Приходили к нему за всякими справками и советами по литературной части. Приходили за книгами. Он не отказывал в книгах. Присутствовал я раз (позднее, конечно) при сцене, глубоко меня возмущавшей. Прихожу раз. Кравчинский лазает по полкам, вытаскивает книги и вырывает из них огромные пачки страниц, а Петр Лаврович, мрачный и страдающий, сидит у себя в спальне за столом и как будто старается даже не смотреть на то, что делает Кравчинский, так что не вышел ко мне в переднюю комнату, а принял в спальне. Удивленный, начинаю расспрашивать. Оказывается следующее. Кравчинский переселяется для большей безопасности в Англию и будет там писать о России. Но о России он, в сущности, ничего не знает и потому придумал — повыдирать из «Отечественных записок» все внутренние обозрения и статьи, касающиеся внутренних дел России, и на основании этого материала писать статьи в английских газетах. Злополучный Петр Лаврович до глубины души страдает при виде такого варварского разорения своей библиотеки, но отказать не в силах. Ведь Кравчинскому это необходимо для его журнальной карьеры в Лондоне.

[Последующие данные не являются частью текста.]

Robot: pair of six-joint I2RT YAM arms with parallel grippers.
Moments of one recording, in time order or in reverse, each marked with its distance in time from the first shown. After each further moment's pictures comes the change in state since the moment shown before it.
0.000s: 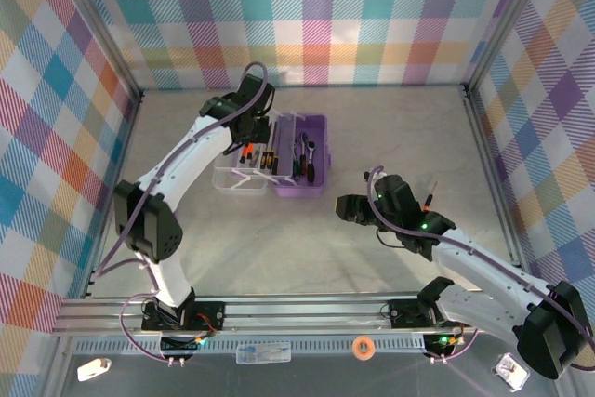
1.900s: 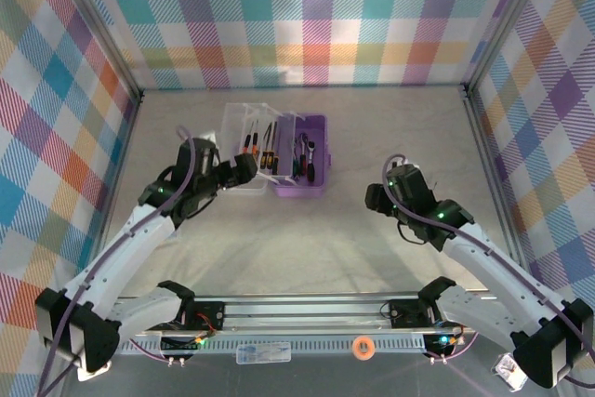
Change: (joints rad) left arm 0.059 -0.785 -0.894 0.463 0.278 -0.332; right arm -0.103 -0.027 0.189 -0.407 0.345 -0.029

Меня это глубоко возмущало. Правда, Кравчинский обещал прислать эту громадную кипу вырванных странии обратно. Но было совершенно ясно, что, во-первых, он их истреплет в клочья, во-вторых, если и пришлет, то через несколько лет, и в-третьих — для их обратной вставки в «Отечественные записки» потребуются от Лаврова огромная работа и значительные переплетные издержки. Но что за дело до всего этого Кравчинскому! Он на несколько лет лишит эмигрантов возможности пользоваться журналами Лаврова, но зато сам получит в Лондоне заработок и репутацию знатока России.
Все это прекрасно понимал Лавров, но отказать эмигранту в помощи он был не в силах.
Приходили к нему иногда просить заступничества перед французскими властями, и он немедленно напяливал черный сюртук и отправлялся хлопотать. С ним в очень дружеских отношениях находился Клемансо, который тогда был могущественным главой радикальной оппозиции и редактором влиятельной «Justice». Правительство с ним очень считалось и готово было при возможности сделать ему что-нибудь приятное. Он же в свою очередь рад был услужить Лаврову. В своих выступлениях перед властями Петр Лаврович был не всегда тактичен, как и вообще не отличался дипломатической сообразительностью. Так, когда возникло требование русского правительства о выдаче Гартмана>18 (замешанного в деле о попытке цареубийства и Москве), Лавров отправился во главе эмигрантской депутации к Гамбетте просить об отказе в этом требовании. Он заранее приготовил речь, в которой было очень неудачное обращение к «чести Франции» — «honneur de la France». Но насчет чести французы очень щепетильны, и напоминание о требованиях чести составляет само по себе оскорбление. Когда Лавров выпалил это свое «honneur de la France», Гамбетта>19 резко прервал его: «Не беспокойтесь, l’honneur de la France est entre les bonnes mains…» (Честь Франции в хороших руках). Этим и кончилась аудиенция. Лавров потом никак не мог понять, что рассердило главу правительства. Но если он не всегда действовал умело, то всегда был старателен.
Приходили к Петру Лавровичу, конечно, и просто в гости. По-метение у него было тесное, и сидеть не на чем было, но случалось, по вечерам набивалось человек по десять — пятнадцать, и уж тогда ютились как могли, переходили даже на кухню. Случалось, что он читал какую-нибудь новинку, ему присланную, как, помню, раз «Три смерти» Толстого. И собеседник, и чтец он был посредственный, но у него не было скучно. Все-таки у него узнавались разные новости из эмигрантской или французской жизни, а иногда даже и из русской. Случалось, он рассказывал что-нибудь из виденного на свете, но этот материал у него был небогат: он мало жил и вращался всегда в довольно ограниченном круге событий, так что за пределами эмигрантской жизни мало наблюдал. Впрочем, он немножко видел Парижскую Коммуну.
В обращении с людьми он был ровен и спокоен. Для него не существовало волнующих вопросов. Он глубоко верил в торжество разума и прогресса на земле, а вопросы мистики и загробной жизни его не беспокоили: он ни во что подобное не верил. Не помню, кто раз спрашивал его: «Петр Лаврович, ну вот живешь-живешь и помрешь… А дальше же что? Что выйдет из моего процесса жизни?» «А дальше ничего, — отвечал он, — умрешь, и все кончится, ничего дальше не будет». Перспектива небытия его не беспокоила. Это, конечно, показывало какую-то ограниченность ума и чувства. Но Лавров оставался спокоен и безмятежен.